▶ [Source material]:
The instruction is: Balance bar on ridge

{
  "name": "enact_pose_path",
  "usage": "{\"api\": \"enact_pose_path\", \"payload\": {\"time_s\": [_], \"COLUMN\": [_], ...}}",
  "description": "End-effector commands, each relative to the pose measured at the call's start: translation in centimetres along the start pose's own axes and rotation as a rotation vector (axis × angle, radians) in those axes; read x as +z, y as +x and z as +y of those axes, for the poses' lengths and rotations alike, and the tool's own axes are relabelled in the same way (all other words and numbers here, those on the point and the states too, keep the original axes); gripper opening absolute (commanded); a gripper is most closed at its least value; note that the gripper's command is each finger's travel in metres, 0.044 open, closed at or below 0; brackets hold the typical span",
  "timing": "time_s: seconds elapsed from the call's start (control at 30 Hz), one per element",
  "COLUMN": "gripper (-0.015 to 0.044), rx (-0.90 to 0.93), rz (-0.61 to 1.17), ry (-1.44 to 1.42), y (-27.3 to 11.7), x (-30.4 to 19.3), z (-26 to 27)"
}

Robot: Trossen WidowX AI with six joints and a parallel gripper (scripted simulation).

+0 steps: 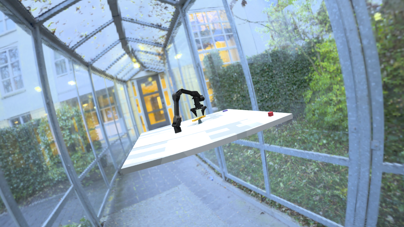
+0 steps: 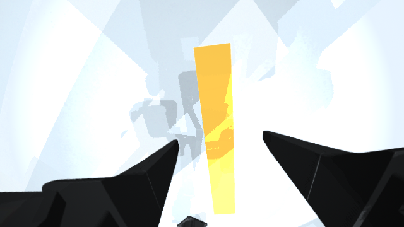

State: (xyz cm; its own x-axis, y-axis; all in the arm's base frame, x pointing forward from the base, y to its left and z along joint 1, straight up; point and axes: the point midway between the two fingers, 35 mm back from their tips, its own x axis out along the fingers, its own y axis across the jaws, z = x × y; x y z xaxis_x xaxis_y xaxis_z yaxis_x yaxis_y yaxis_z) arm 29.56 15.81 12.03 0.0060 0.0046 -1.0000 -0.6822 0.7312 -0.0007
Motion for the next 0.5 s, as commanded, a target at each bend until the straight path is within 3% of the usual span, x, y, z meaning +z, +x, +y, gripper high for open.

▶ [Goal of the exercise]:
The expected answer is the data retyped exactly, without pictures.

▶ [Result of this task]:
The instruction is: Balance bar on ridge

{
  "name": "enact_pose_path",
  "usage": "{\"api\": \"enact_pose_path\", \"payload\": {\"time_s\": [_], \"COLUMN\": [_], ...}}",
  "description": "End-effector commands, each relative to the pose measured at the call's start: translation in centimetres along the start pose's own axes and rotation as a rotation vector (axis × angle, radians) in those axes; read x as +z, y as +x and z as +y of those axes, for the poses' lengths and rotations alike, and the tool's own axes are relabelled in the same way (all other words and numbers here, those on the point and the states too, keep the original axes); gripper opening absolute (commanded); a gripper is most closed at its least value; note that the gripper's command is each finger's travel in metres, 0.044 open, closed at or below 0; brackets hold the typical span",
  "timing": "time_s: seconds elapsed from the call's start (control at 30 Hz), one per element",
  "COLUMN": "gripper (-0.015 to 0.044), rx (-0.90 to 0.93), rz (-0.61 to 1.17), ry (-1.44 to 1.42), y (-27.3 to 11.7), x (-30.4 to 19.3), z (-26 to 27)"
}

Robot: Trossen WidowX AI with six joints and a parallel gripper (scripted simulation).

+0 steps: 
+0 steps: 

State: (xyz cm; its own x-axis, y-axis; all in the arm's base frame, x pointing forward from the base, y to its left and z along joint 1, straight up; point and axes: the point midway between the two fingers, 35 mm back from their tips, its own x axis out along the fingers, its own y axis across the jaws, z = x × y; x y z xaxis_x xaxis_y xaxis_z yaxis_x yaxis_y yaxis_z) arm 29.56 15.81 12.03 0.0060 0.0046 -1.0000 -0.6822 0.7312 -0.0007
Motion for the next 0.5 s, as commanded, a target at each bend until the straight path is within 3% of the usual span, x, y, z meaning +z, +x, +y, gripper high for open.

Nothing more remains to be done for this exercise.